Wakil Ketua DPR Azis Syamsudin bahkan menyebut kedua RUU tersebut hanya tinggal menunggu waktu untuk disahkan dalam rapat paripurna pada pekan depan.

"Selanjutnya persetujuan terhadap tindak lanjut pembahasan RUU Pemasyarakatan dan RKUHP kami telah menerima dan berkoordinasi dengan pimpinan Komisi III dan kami menunggu tindak lanjut dari pimpinan Komisi III yang meminta waktu satu pekan dalam rangka pengesahan untuk dibawa ke tingkat 2. Karena pembentukkan undang-undang dan Tatib ASN dan MK telah kami sepakati dan setujui siang hari ini," ujar Azis dalam rapat paripurna, Kamis (2/4/2020).

Menanggapi hal tersebut, Ketua Komisi III Herman Hery membenarkan jika pembahasan RUU KUHP dan RUU Permasyarakatan memang sudah menjadi keputusan lama untuk dibahas di Komisi III. Namun, karena terkendala akibat pandemi Covid-19, pembahasan tertunda.

Herman mengatakan, sejauh ini Komisi III baeu berbicara mengenai pembahasan pasal-pasal krusial yang harus didiskusikan lebih lanjut. Ia membantah pernyataan Azis bahwa dua RUU tersebut segera disahkan pekan depan.

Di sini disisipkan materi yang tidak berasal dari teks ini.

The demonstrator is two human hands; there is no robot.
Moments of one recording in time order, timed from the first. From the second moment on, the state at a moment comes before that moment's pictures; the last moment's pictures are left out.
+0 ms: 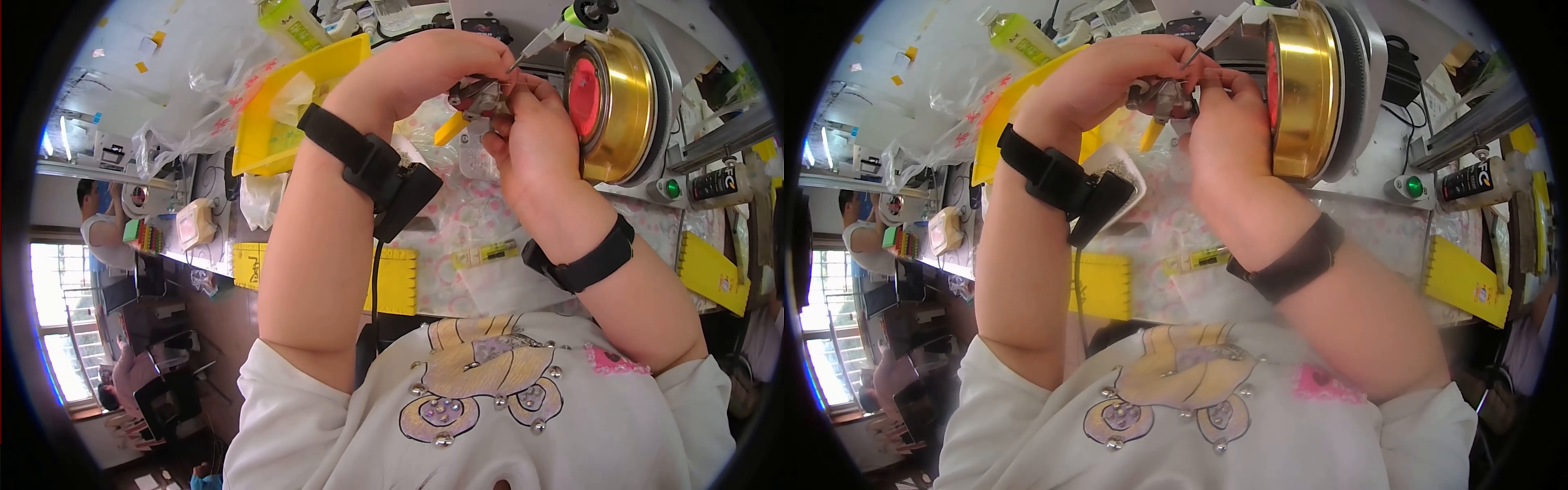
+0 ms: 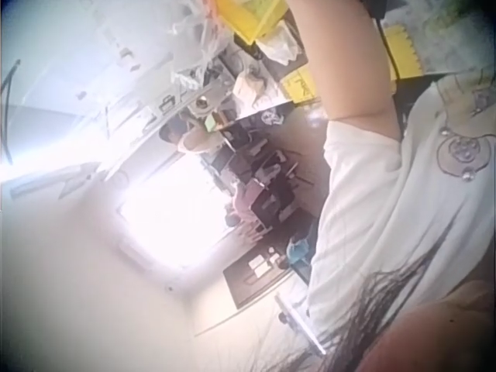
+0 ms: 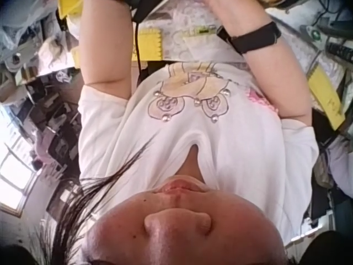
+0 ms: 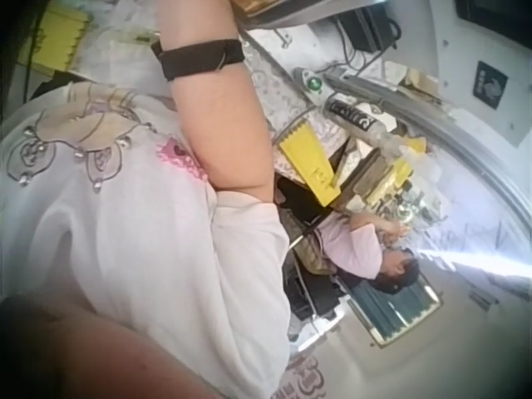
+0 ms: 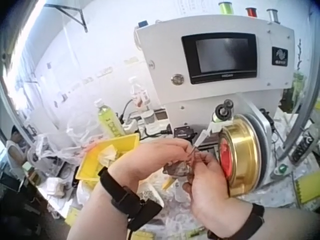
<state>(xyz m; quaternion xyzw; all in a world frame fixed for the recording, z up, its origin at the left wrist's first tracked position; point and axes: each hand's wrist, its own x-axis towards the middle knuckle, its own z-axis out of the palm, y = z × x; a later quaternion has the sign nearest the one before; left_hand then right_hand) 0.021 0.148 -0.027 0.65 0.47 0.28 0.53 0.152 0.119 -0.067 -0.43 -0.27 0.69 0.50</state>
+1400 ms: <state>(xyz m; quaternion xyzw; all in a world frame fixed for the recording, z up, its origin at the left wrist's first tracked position) 0.060 0.050 -0.086 0.78 0.44 0.45 0.01 0.271 0.094 -0.080 -0.16 -0.97 -0.02 0.19</state>
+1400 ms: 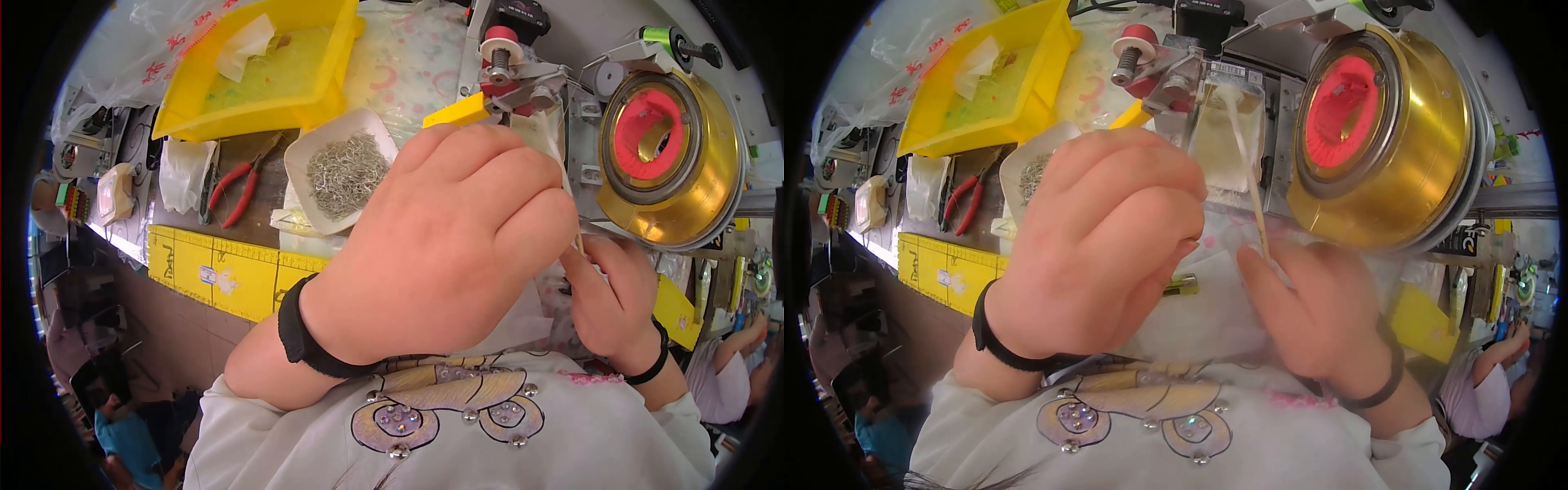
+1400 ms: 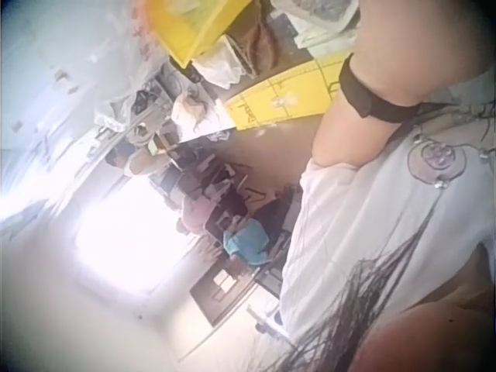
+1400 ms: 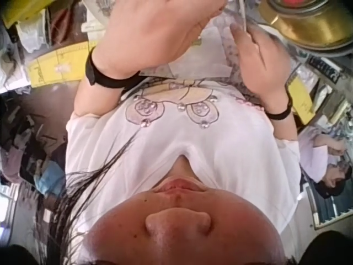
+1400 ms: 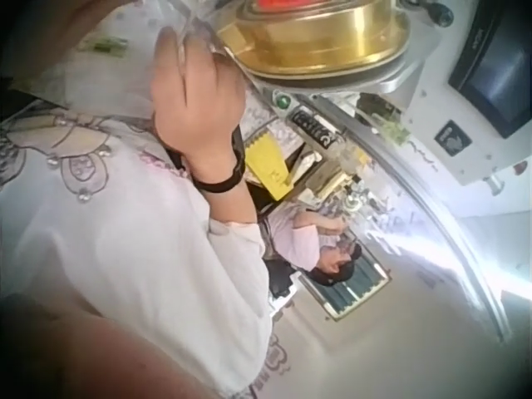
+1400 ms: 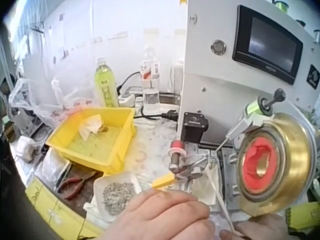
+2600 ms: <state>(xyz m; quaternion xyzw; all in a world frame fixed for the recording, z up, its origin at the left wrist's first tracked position) 0.056 0.045 -0.083 0.76 0.44 0.48 0.05 0.276 0.084 -0.090 -0.27 -0.96 0.03 0.11</state>
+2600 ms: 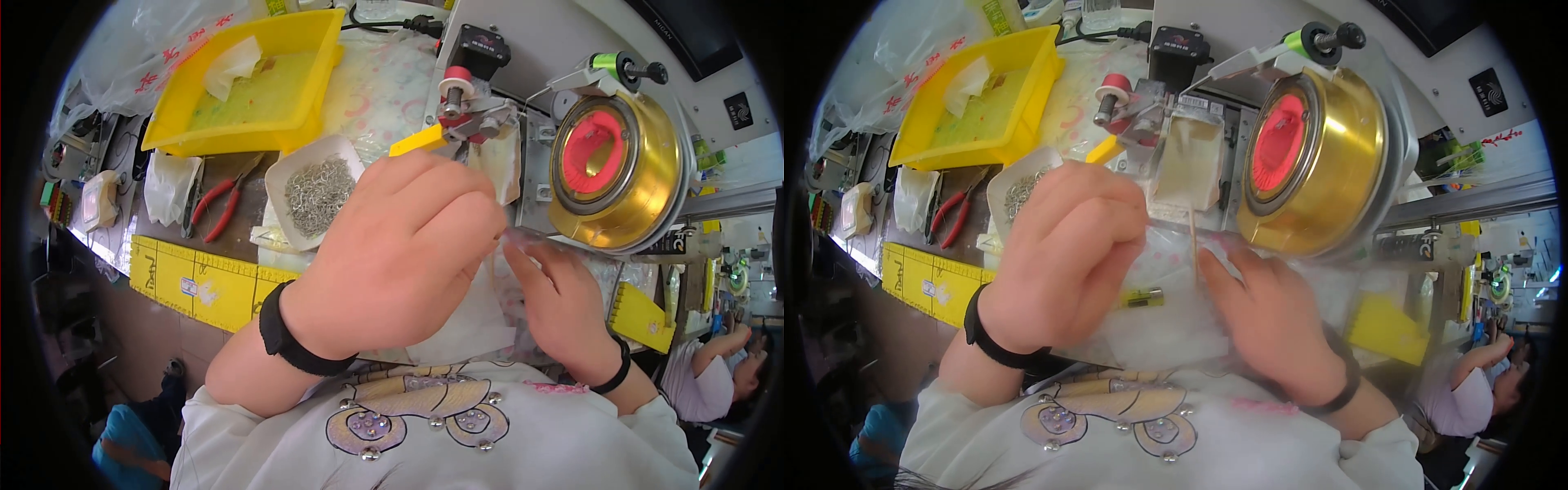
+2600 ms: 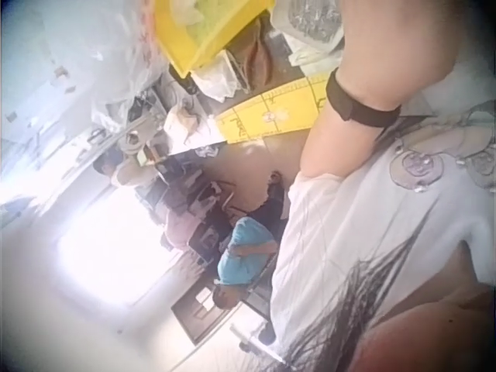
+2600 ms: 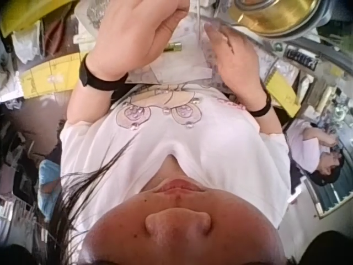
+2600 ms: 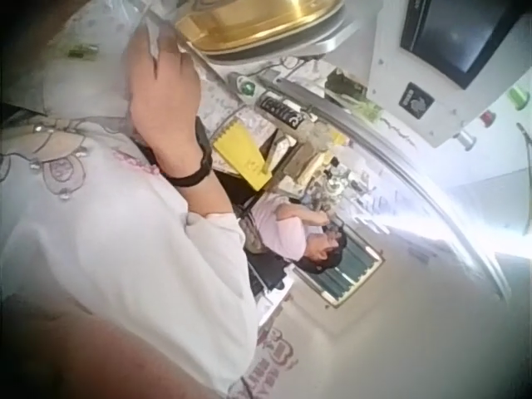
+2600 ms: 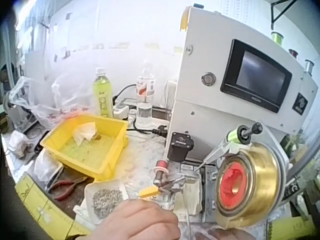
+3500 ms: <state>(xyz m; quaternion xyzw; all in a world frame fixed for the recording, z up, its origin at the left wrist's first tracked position) 0.056 0.038 -0.081 0.76 0.46 0.46 0.06 0.408 0.031 -0.125 -0.43 -0.90 0.02 0.02</state>
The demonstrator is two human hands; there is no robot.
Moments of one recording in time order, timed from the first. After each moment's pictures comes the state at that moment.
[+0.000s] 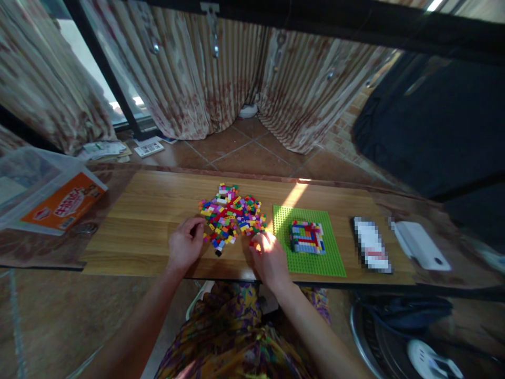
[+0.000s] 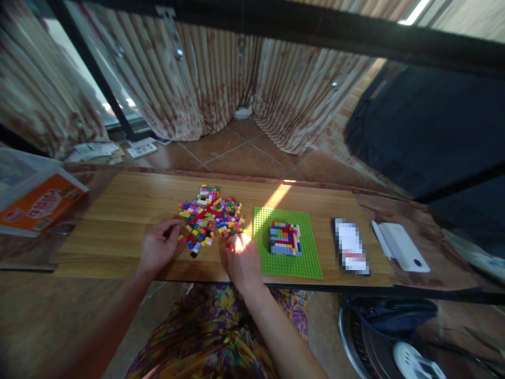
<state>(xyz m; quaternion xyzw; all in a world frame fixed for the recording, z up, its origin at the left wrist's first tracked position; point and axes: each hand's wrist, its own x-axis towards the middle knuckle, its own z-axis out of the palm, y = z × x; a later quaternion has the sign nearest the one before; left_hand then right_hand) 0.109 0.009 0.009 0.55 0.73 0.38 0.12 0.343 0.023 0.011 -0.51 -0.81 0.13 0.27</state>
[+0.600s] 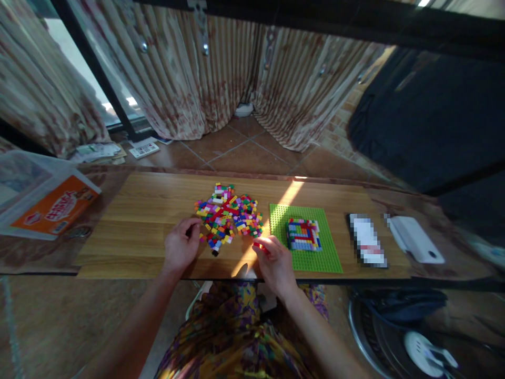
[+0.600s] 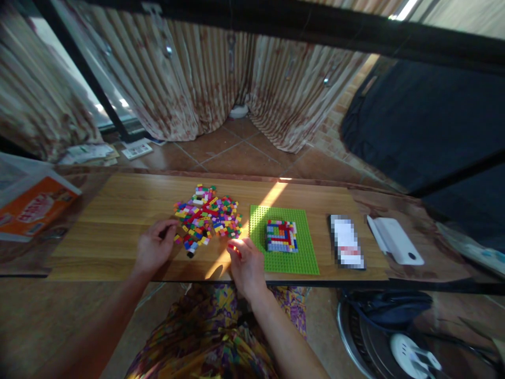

"Kami di Komisi III hanya meminta persetujuan kepada pimpinan DPR untuk dimulainya pembahasan kedua RUU tersebut berdasarkan hasil raker kami dengan Menkumham, bukan untuk mengambil keputusan tingkat 2. Jadi tidak mungkin selesai dalam waktu seminggu. Mungkin Pak Azis salah dalam menyampaikannya," kata Herman kepada wartawan.